Was nun? Schnell wird dem Paar klar, dass sie selbst aktiv werden müssen, wenn sie ihre Fotos jemals wieder bekommen möchten. „Wir wollten unsere Situation so schnell wie möglich publik machen“, sagt der 30-jährige Fitnessstudio-Manager. Mit Hilfe eines Freundes übersetzen sie ihren Hilferuf auf italienisch, posten ihn auf Facebook und Instagram und kontaktieren italienische Lokalzeitungen. 500 Euro Finderlohn schreiben sie aus. Innerhalb weniger Tage erreichen sie so rund 30 000 Menschen. Neben viel Mitleid und Trost erreicht sie die Nachricht eines skurrilen Instagram-Accounts, der nach ihren E-Mail-Kontakten fragt.
Anonyme E-Mails
Kurz darauf erhalten sie eine Mail: „Ich habe die Festplatten (...) Ich hoffe, ihr antwortet schnell.“ Saatmann findet heraus, dass der Absender eine E-Mail-Adresse verwendet hat, die sich nach 60 Minuten selbstständig löscht. Vom Fachkommissariat für Internetkriminalität in Dreieich erhalten sie eine Anleitung, um die IP-Adresse des Absenders ausfindig zu machen. Der Versuch scheitert, da wichtige Details des Absenders verschleiert sind. „Wir kommen uns vor wie in einem extrem schlechten Tatort“, sagt Saatmann. Polizei-Pressesprecherin Andrea Ackermann bestätigt, dass das Paar Anzeige wegen Diebstahls gestellt hat. Wegen der dubiosen Mail könne aber kein Ermittlungsverfahren eingeleitet werden, da sie zum jetzigen Zeitpunkt keine Straftat darstelle. „Sollte sich herausstellen, dass diese Person tatsächlich im Besitz der Fotos ist, kann wegen Hehlerware ermittelt werden“, sagt Ackermann.

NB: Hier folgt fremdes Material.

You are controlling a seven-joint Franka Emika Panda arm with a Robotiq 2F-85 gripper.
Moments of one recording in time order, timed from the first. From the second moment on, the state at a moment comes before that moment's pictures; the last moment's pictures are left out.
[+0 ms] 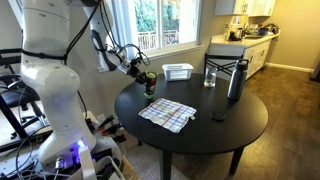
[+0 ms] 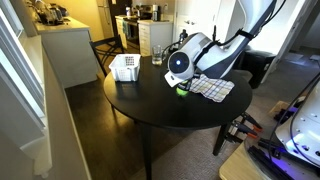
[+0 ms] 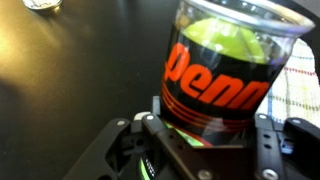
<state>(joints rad) 0.26 0.32 0.34 -2.28 -1.31 1.96 -0.58</state>
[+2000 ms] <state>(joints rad) 0.12 0.39 0.27 -2.29 -0.72 2.72 -0.58</state>
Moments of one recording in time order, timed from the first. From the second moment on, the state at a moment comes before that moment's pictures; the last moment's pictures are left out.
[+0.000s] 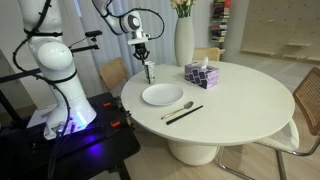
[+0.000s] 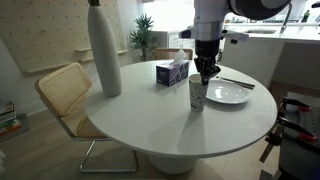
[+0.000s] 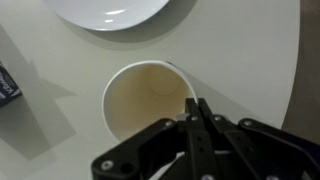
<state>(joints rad) 0.24 0.19 0.24 -2.19 -0.26 2.30 -0.36</state>
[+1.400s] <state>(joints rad) 0.22 0.19 0.23 -2.24 -0.26 2.37 -0.36</state>
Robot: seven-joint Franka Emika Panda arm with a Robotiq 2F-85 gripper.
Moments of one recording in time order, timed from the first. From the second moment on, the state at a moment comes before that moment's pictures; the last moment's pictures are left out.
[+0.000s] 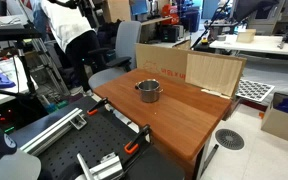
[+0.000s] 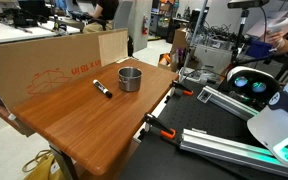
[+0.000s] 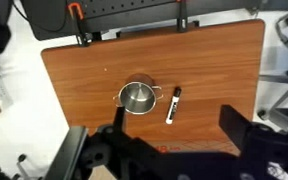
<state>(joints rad) 0.03 -0.54 0.30 -2.55 -0.05 2.10 0.42</state>
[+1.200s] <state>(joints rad) 0.03 -0.53 0.29 -2.55 -0.05 2.10 0.42</state>
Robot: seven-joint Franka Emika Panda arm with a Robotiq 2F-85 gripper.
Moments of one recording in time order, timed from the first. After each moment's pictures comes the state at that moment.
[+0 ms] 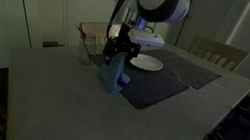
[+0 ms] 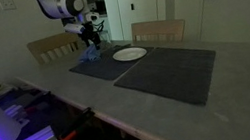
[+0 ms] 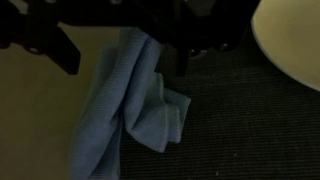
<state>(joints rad) 0.30 0.48 0.07 -2.13 0.06 2.82 0.33</state>
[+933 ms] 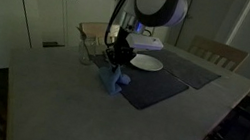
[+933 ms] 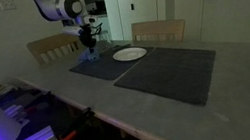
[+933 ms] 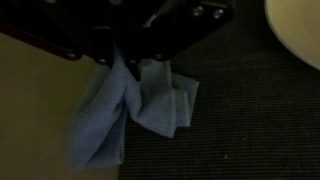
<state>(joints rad) 0.33 0.50 0.06 -2.12 0.06 2.80 0.32</state>
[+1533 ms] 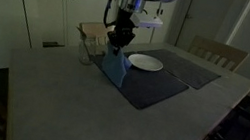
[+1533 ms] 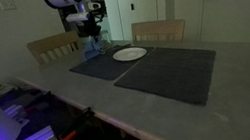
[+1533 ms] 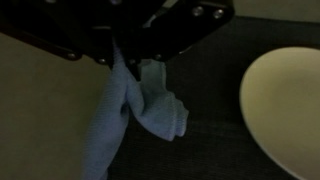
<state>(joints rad) 0.30 0.45 0.05 -2.01 -0.06 2.62 0.21</state>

Das Paar hat noch mehr Mails von dem anonymen Absender erhalten, jedes Mal von einer anderen Adresse; er habe die Festplatte auf einem Markt gekauft und die Fotos wiederherstellen können, schreibt er. Doch das Paar bezweifelt, dass es sich um einen ehrlichen Finder handelt. Doch sie wollen ihre Fotos zurück. Über Instagram fragten sie nach einem Beweis. Die Antwort stand bis zur Veröffentlichung dieses Berichtes noch aus. „Eine Person hat es geschafft, in wenigen Sekunden das Leben von vier Personen zu zerstören“, sagt Sarah Pour.